## Task
Scan the data below for the string "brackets". Copy every line where it appears.

## The records
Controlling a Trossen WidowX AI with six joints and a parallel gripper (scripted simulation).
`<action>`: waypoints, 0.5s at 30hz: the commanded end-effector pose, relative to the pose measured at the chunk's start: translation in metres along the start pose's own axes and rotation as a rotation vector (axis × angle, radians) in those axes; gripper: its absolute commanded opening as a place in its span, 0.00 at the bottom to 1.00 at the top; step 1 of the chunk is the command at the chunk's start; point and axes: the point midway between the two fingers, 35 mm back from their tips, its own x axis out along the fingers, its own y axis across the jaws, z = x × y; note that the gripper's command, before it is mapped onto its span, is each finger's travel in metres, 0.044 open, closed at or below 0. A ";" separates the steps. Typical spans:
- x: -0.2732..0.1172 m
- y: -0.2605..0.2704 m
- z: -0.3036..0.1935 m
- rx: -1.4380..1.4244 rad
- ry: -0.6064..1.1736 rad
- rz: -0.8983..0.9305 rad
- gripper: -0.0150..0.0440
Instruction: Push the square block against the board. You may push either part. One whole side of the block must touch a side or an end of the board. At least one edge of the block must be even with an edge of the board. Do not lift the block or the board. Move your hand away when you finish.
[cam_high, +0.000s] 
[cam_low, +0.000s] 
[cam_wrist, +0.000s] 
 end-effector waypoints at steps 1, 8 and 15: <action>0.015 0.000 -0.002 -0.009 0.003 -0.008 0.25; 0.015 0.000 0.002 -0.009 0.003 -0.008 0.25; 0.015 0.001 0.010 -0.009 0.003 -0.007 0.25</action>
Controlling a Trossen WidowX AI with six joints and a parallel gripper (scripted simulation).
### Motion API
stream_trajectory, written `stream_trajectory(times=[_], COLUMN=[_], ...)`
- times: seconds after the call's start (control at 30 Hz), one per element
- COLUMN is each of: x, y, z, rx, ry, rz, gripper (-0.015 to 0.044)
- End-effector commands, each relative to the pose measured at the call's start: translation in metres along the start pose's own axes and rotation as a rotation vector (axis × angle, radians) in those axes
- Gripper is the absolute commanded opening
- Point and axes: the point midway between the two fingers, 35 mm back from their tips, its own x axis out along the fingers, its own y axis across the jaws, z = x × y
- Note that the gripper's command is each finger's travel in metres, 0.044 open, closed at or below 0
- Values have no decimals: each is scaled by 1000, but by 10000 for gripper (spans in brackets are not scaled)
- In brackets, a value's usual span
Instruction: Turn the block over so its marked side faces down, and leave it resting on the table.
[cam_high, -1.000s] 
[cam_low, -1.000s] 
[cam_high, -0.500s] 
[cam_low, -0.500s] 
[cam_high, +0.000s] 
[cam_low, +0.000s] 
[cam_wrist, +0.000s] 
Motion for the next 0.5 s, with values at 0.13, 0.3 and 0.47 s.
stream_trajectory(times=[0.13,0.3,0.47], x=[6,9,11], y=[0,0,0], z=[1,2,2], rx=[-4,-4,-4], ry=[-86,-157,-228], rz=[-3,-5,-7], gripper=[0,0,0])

## Exercise solution
- Values have no decimals: each is scaled by 1000, but by 10000 for gripper (spans in brackets are not scaled)
- In brackets, a value's usual span

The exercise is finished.